> **Task instructions**:
Starting at the line with "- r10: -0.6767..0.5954" and ending at the line with "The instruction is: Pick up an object", print exactly the lines of the entries below. Pictures do not belong in the copy.

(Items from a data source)
BEGIN

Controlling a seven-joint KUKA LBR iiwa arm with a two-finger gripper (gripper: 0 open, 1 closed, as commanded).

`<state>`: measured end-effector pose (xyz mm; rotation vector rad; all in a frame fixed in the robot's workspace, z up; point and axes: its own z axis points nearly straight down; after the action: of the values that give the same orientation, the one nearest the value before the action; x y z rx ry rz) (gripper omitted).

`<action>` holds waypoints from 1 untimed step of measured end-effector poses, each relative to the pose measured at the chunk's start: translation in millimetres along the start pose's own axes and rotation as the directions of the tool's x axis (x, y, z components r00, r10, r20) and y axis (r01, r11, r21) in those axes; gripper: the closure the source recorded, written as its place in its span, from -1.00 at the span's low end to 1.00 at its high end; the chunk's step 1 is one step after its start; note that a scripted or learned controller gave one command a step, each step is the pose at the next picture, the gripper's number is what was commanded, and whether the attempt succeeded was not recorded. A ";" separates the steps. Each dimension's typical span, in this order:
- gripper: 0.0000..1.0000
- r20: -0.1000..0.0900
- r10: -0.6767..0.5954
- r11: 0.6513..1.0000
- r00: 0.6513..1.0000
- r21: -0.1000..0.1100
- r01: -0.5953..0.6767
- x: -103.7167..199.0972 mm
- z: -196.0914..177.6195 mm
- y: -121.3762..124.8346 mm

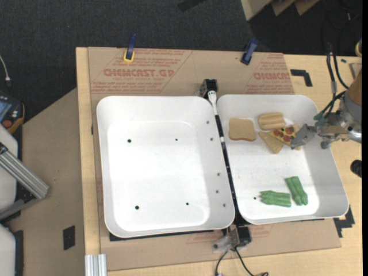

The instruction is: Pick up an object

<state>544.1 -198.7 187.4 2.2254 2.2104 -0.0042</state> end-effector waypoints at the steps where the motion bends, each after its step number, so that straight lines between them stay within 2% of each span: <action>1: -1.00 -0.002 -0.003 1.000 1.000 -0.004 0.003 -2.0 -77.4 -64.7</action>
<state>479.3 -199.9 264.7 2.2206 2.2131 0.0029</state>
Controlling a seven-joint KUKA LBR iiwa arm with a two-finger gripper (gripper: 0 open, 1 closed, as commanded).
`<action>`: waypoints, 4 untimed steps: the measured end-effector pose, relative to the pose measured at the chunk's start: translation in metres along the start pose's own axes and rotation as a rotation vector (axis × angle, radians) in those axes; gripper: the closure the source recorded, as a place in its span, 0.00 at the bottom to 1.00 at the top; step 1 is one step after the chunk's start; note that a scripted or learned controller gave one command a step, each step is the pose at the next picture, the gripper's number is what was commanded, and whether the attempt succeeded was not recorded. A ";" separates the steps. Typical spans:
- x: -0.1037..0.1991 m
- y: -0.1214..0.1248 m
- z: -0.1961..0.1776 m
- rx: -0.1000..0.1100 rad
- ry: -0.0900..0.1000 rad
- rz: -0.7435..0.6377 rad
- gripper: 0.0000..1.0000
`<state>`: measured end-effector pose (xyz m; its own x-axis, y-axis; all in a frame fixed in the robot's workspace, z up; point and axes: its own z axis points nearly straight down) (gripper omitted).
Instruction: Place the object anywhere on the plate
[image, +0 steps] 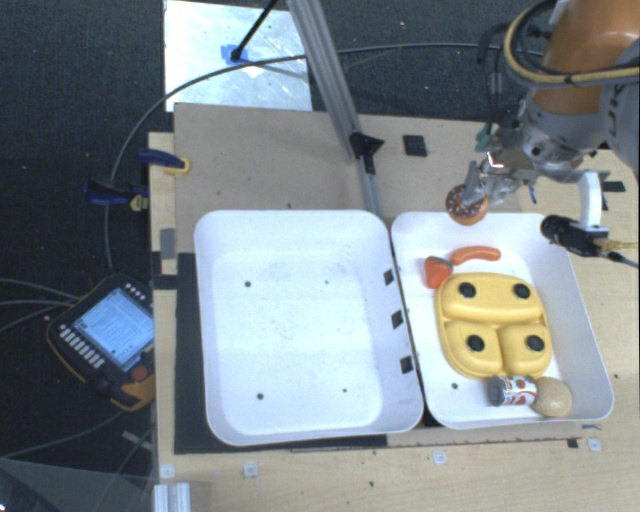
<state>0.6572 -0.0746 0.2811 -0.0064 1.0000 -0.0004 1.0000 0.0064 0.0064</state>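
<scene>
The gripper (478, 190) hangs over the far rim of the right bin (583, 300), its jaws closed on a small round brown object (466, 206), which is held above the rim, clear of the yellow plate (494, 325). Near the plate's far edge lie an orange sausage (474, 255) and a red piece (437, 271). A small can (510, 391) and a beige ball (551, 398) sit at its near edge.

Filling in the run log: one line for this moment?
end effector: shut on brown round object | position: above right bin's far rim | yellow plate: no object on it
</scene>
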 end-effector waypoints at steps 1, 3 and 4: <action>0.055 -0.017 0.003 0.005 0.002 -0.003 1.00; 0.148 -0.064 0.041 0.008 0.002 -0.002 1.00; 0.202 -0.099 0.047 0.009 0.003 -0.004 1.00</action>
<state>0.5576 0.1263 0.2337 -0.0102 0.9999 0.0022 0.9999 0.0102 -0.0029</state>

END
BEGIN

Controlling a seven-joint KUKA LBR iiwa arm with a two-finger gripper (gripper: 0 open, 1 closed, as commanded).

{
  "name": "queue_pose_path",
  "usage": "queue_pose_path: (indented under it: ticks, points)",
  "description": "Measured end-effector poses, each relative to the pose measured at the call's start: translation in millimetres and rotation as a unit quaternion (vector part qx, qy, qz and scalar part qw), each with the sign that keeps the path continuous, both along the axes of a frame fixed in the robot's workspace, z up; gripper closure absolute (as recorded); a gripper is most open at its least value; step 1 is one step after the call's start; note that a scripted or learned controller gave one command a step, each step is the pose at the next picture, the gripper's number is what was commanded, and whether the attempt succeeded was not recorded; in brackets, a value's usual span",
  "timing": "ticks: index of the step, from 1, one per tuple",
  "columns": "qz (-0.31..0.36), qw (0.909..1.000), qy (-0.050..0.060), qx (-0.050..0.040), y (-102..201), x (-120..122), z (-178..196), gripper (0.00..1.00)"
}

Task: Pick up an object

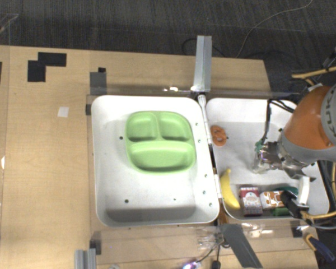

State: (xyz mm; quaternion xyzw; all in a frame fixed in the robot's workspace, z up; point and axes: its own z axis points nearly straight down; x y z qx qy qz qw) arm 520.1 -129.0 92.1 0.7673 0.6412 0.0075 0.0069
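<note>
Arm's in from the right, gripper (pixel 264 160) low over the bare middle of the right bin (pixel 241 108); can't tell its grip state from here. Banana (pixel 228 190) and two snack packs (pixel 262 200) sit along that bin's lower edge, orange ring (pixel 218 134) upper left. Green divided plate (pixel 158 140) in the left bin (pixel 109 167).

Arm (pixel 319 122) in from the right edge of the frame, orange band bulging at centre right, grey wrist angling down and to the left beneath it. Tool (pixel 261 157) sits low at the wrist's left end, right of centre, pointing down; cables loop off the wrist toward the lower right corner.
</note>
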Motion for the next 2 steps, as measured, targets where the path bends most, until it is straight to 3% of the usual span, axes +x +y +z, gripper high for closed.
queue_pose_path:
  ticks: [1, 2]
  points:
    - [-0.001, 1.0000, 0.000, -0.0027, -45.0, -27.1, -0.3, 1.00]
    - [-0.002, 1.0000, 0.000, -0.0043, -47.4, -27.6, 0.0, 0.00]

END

> **Answer box**:
- r10: -0.6767..0.5954
- r11: 0.6513..1.0000
- r00: 0.6513..1.0000
- r21: -0.1000..0.1100
- r01: -0.5953..0.6767
- x: -103.7167..199.0972 mm
- z: -196.0914..177.6195 mm
- y: -121.3762..124.8346 mm


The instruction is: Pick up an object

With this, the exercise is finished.